Risk & Compliance

Biotech CFO Accused of Misleading Investors

The ex-CFO of Aveo Pharmaceuticals and other top executives allegedly failed to disclose FDA concerns about an experimental cancer drug.
Matthew HellerMarch 30, 2016

The former CFO and two other former top executives of biotech company Aveo Pharmaceuticals have been charged with failing to disclose the U.S. Food and Drug Administration had serious concerns about its experimental kidney cancer drug.

The Securities and Exchange Commission said Tuesday that Aveo chief executive Tuan Ha-Ngoc, CFO David Johnston, and chief medical officer William Slichenmyer misled investors about its communications with FDA staff during the approval process for the the drug candidate, known as tivozanib.

While the executives said in public statements in 2012 and 2013 that FDA staff had expressed concerns about survival rates for patients receiving Tivo, they “concealed the critical fact that FDA staff had recommended that Aveo conduct an additional clinical trial, an expensive and time-consuming proposition,” the SEC said in a civil complaint.

In January 2013, Aveo raised about $53 million through a public stock offering. After the FDA disclosed its recommendation in April 2013, the stock fell 31%.

Aveo never conducted the additional trial. “We allege that AVEO and its executives hid from investors the reality of their communications with the FDA on Tivozanib while suggesting they had identified a simpler route to FDA approval,” Paul G. Levenson, director of the SEC’s Boston regional office, said in a news release.
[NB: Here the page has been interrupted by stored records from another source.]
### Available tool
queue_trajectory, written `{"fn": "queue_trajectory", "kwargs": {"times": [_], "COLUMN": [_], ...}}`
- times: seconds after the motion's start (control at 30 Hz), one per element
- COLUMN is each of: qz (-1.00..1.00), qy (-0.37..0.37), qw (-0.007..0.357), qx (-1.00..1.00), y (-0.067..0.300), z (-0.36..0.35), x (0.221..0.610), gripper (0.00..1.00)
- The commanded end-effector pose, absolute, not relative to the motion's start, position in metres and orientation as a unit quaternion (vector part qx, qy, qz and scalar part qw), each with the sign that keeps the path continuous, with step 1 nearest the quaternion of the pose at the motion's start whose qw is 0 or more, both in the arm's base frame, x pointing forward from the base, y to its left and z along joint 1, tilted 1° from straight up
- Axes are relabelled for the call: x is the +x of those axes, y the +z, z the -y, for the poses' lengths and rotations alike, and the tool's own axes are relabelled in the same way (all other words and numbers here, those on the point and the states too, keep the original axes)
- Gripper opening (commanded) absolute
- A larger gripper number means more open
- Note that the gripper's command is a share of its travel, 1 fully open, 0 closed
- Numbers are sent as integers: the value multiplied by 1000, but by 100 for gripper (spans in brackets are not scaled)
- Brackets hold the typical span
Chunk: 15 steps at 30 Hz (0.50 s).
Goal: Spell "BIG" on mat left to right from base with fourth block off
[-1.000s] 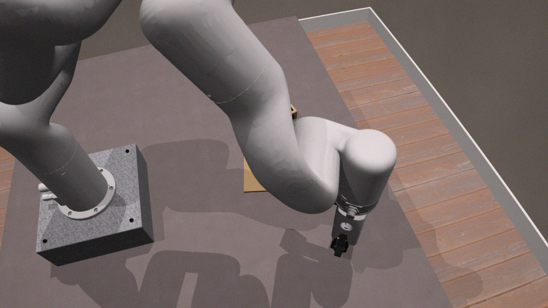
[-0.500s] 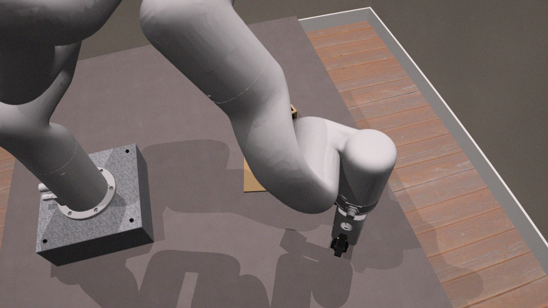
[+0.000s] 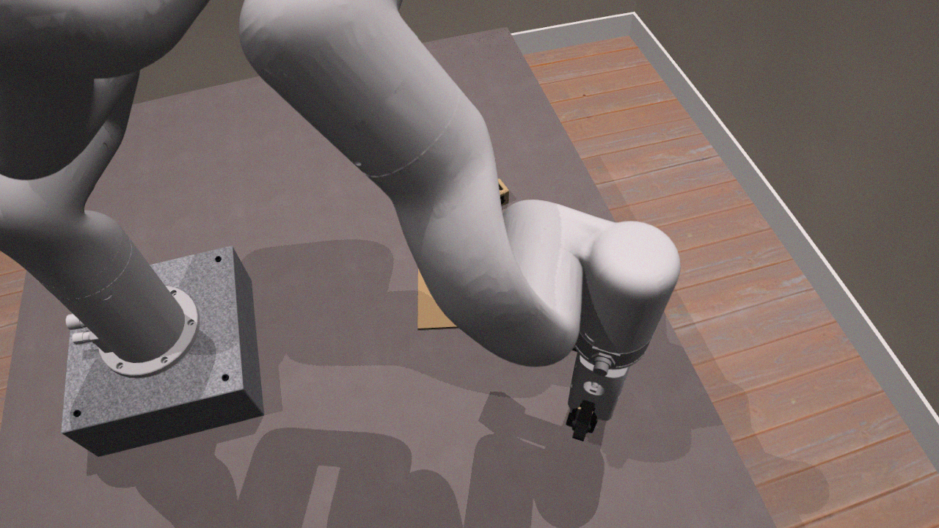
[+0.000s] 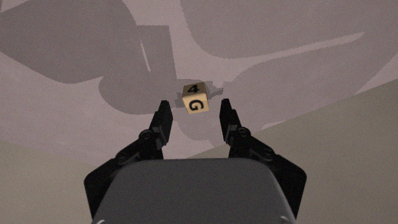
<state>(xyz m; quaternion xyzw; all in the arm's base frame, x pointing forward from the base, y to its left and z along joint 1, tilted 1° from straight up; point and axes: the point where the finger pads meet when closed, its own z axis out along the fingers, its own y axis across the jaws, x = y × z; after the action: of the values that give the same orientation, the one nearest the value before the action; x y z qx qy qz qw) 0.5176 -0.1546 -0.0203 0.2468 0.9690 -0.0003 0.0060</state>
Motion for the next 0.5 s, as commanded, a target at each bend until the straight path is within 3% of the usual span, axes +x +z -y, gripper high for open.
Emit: {"fn": "queue_trajectory", "kwargs": {"times": [0.0,0.47], "qz": [-969,-969], "qy": [0,0], "qw": [8,8], "qx": [247,247], "y": [-19,-32], "z": [155,155], "x": [519,519], "gripper": [69,69]}}
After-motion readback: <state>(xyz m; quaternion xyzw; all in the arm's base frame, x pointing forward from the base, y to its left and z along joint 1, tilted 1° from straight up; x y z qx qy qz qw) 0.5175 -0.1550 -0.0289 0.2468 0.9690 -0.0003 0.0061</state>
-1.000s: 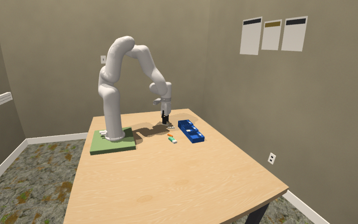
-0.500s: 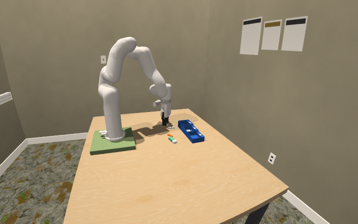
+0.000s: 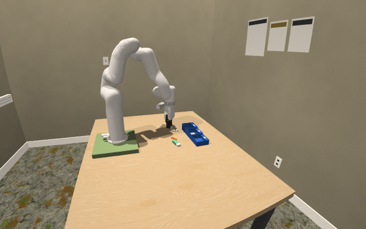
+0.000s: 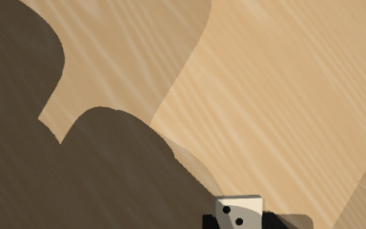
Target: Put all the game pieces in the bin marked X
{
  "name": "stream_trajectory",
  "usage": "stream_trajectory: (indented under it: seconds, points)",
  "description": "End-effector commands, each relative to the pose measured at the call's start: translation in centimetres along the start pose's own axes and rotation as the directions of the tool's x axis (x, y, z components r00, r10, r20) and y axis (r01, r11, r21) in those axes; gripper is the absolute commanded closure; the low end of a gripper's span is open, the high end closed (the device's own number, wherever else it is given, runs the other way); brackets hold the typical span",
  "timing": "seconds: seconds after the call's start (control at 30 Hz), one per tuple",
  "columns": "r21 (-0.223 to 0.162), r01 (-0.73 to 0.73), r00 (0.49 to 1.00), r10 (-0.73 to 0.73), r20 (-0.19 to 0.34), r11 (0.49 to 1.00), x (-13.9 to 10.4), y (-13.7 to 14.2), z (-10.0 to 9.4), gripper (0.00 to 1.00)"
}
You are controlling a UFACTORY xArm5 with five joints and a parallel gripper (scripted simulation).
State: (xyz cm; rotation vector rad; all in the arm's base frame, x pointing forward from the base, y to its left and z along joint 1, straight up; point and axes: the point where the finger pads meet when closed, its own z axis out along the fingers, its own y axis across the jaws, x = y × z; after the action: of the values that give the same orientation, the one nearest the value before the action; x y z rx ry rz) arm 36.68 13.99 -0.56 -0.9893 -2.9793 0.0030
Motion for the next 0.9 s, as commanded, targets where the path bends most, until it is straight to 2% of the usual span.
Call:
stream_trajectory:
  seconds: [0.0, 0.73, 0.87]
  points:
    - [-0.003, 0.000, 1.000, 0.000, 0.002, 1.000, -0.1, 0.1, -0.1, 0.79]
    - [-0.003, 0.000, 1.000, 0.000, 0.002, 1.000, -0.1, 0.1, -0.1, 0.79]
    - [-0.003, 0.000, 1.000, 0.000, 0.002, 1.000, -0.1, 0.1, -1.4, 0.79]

AVEO agreed to pay a $4 million penalty to settle the SEC’s charges; the case continues against Ha-Ngoc, Johnston, and Slichenmyer.

The Cambridge, Mass. company began conducting a clinical trial of Tivo in 2010. According to the SEC, the trial “generated promising results concerning Tivo’s effectiveness in limiting tumor growth.”

But at a meeting in May 2012, FDA staff recommended a second trial, telling Aveo they were concerned that while Tivo seemed to be slowing the progression of the disease, patients taking it were dying sooner than patients taking a kidney cancer already on the market.

Rather than disclose the recommendation, the SEC said, the Aveo executives suggested in their public communications that “they intended to satisfy the FDA by presenting new analyses of the data that had been gathered in the previous clinical trial.”

Aveo never conducted the second trial and the FDA in June 2013 refused to approve Tivo.